I realise I can’t argue for a Border Poll under the terms of the Good Friday Agreement and just ignore the fact that there is a whole Strand One on local powersharing. I am a cherry picker in many things, but not in my peace agreements. But walking on the sunny side of the street doesn’t mean we don’t have our eyes open. And there is one happy department worth keeping our little eyes on. The department for the Economy. Yeah that department responsible for RHI, where a bit of roguish renegade behaviour went on.

Diane Dodds is its new minister. The newly co-opted member for Upper Bann replaced Carla Lockhart MLA who was elected MP. This was an undoubted relief to the Dodds’ bank manager when Diane was facing unemployment with Brexit ending her MEP career, and husband Nigel had been deposed from his MP seat in North Belfast. Mrs Dodds is a Eurosceptic and was to that end a loud voice in Brussels as MEP. In particular, she used to position to amplify the DUP’s Westminster movable Brexit feast position, during the heady if brief confidence and supply years with the Conservative Party.  

Now Diane has a new focus with a senior and key role in the tentative yet positive Executive, and its unanimous stated focus on “delivery”. Her role will be at the sharp end of the consequences of Brexit. Basically, she has to attract investment and devise economic strategy in the context of a wholly different and impaired economic and trade environment. Of course this impaired environment was something she advocated, and must make her new role as minister more challenging than anyone could ever have imagined.

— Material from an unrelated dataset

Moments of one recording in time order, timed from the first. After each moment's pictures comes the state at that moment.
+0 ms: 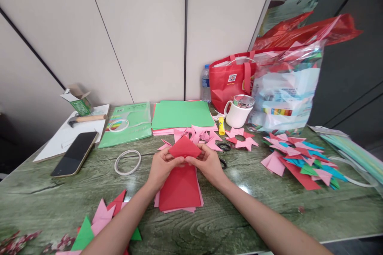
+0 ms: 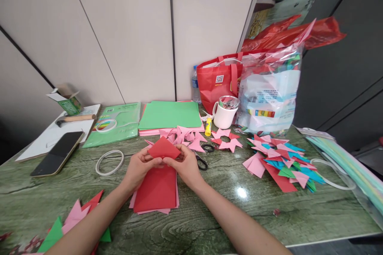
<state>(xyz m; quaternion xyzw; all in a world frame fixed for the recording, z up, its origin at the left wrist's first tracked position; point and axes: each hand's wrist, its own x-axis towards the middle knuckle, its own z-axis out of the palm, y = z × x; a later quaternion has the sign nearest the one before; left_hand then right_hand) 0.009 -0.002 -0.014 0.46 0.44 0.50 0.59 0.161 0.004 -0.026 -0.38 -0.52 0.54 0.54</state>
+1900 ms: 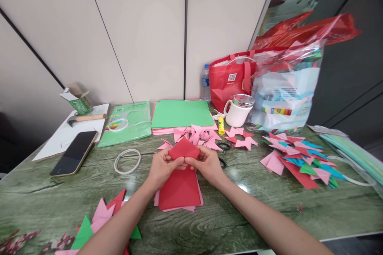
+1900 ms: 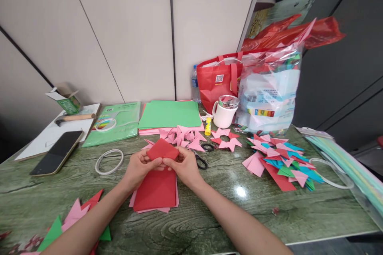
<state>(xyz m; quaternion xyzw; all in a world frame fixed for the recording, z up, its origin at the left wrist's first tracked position) 0.012 -0.006 -0.008 0.44 0.46 0.49 0.60 0.160 0.000 -0.024 -0.37 -0.51 0.57 0.53</state>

European inward investment is normally attracted by access toa skilled and educated workforce, freedom of movement in the context of modern global economies and, critically, access to markets. Brexit obviously is going to make all of those factors more difficult if not impossible. But Minister Dodds is gliding along like the proverbial swan without mentioning the B word.

Right now, we know young people in the North of Ireland can expect to come away from their education system less well qualified and skilled than their peers living in the south or even in Britain. I know that is hard to believe given the incredible and brilliant young people that surround us, but the figures don’t lie. Proportionately less will finish their education with secondary and third level qualifications. Brexit will make that even worse with less access to European centres of learning and associated opportunities. Freedom of Movement will be restricted. A key desirable for the Tories but disastrous for a modern economy. And with markets East/West will be deliberately impeded with the inevitable restrictions, despite the Withdrawal Agreement and Boris Johnson’s wayward assurances. The picture looks bleak for persuading those choosing where to invest.

When questioned last week however Diane Dodds was tone deaf to Brexit and instead talked about reducing corporation tax. Utterly unconvincing old tat in the context of what is facing her. 

There is no magic bullet to the challenges which face the local economy, and anything that does emerge will be in the context of maximising all island relationships. Will Mrs Dodds be capable to steering this most challenging of ships in these most adverse of conditions? We wait to see.